▶ _Problem statement_: Give the listing again in full and exactly, apart from its pictures.
---
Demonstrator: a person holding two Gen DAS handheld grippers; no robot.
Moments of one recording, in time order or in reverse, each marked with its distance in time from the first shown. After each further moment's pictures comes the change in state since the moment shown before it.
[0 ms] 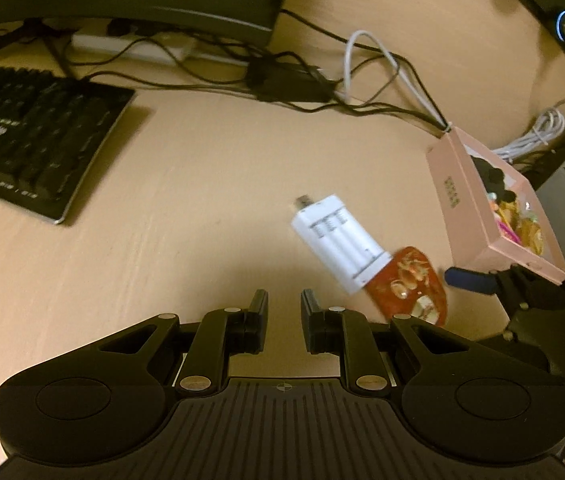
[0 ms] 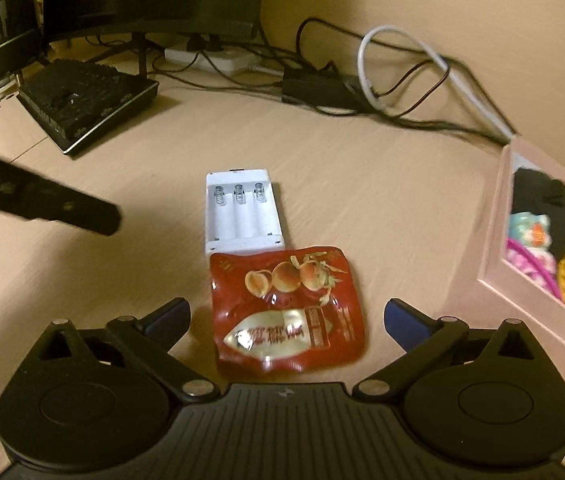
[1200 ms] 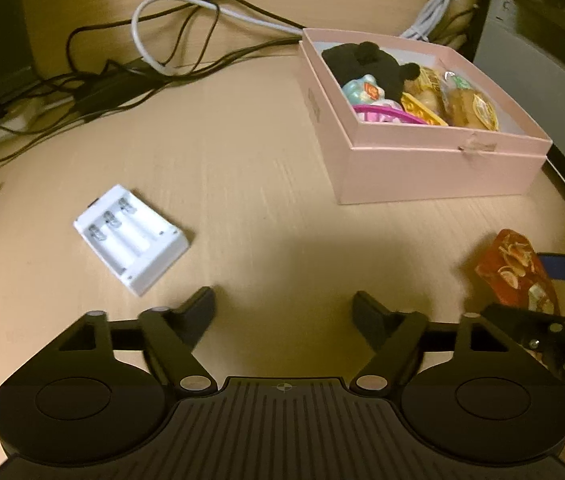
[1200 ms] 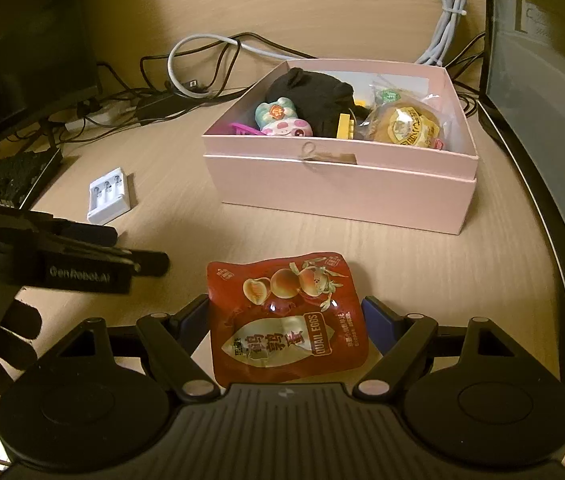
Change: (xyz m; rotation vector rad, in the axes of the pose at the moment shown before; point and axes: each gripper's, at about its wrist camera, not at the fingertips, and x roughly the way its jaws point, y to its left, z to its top) left arm 0.072 -0.166 -0.045 0.368 0.030 0.090; right arm -0.102 -0.115 -0.110 0.381 -0.062 -0.079
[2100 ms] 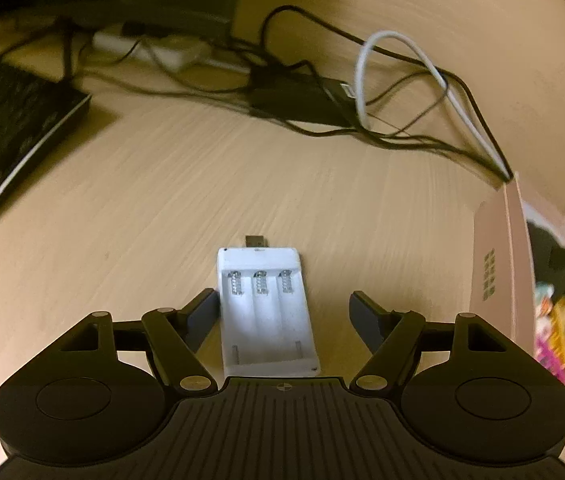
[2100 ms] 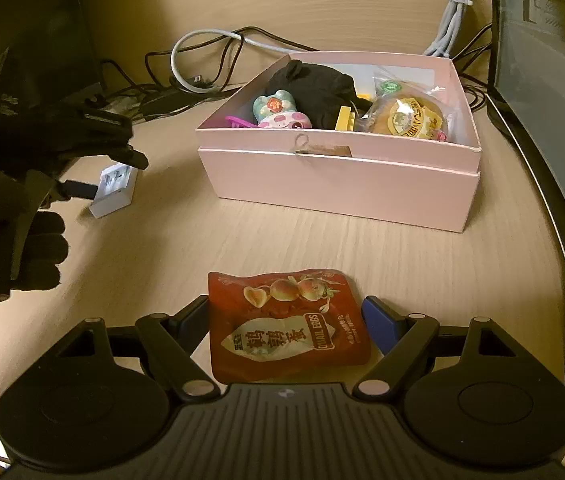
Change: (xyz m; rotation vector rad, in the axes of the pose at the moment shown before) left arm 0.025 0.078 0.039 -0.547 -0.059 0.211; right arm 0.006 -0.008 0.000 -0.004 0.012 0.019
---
▶ _Expected answer_:
Demonstrator: a person holding two Gen DAS handheld grippers; no robot.
Moments of one recording, in time order or in reverse, each marked with its distance in time from the first shown. After each further moment's pictures comes the change in state since the moment shown before it.
[0 ms] 
[0 ms] 
[1200 ms] 
[1200 ms] 
Change: (xyz m; rotation vector rad, in the axes of the pose at the moment shown before; point and axes: each gripper's, at about its wrist camera, not at the fingertips, and x roughly the way its jaws point, y to its left, z to its top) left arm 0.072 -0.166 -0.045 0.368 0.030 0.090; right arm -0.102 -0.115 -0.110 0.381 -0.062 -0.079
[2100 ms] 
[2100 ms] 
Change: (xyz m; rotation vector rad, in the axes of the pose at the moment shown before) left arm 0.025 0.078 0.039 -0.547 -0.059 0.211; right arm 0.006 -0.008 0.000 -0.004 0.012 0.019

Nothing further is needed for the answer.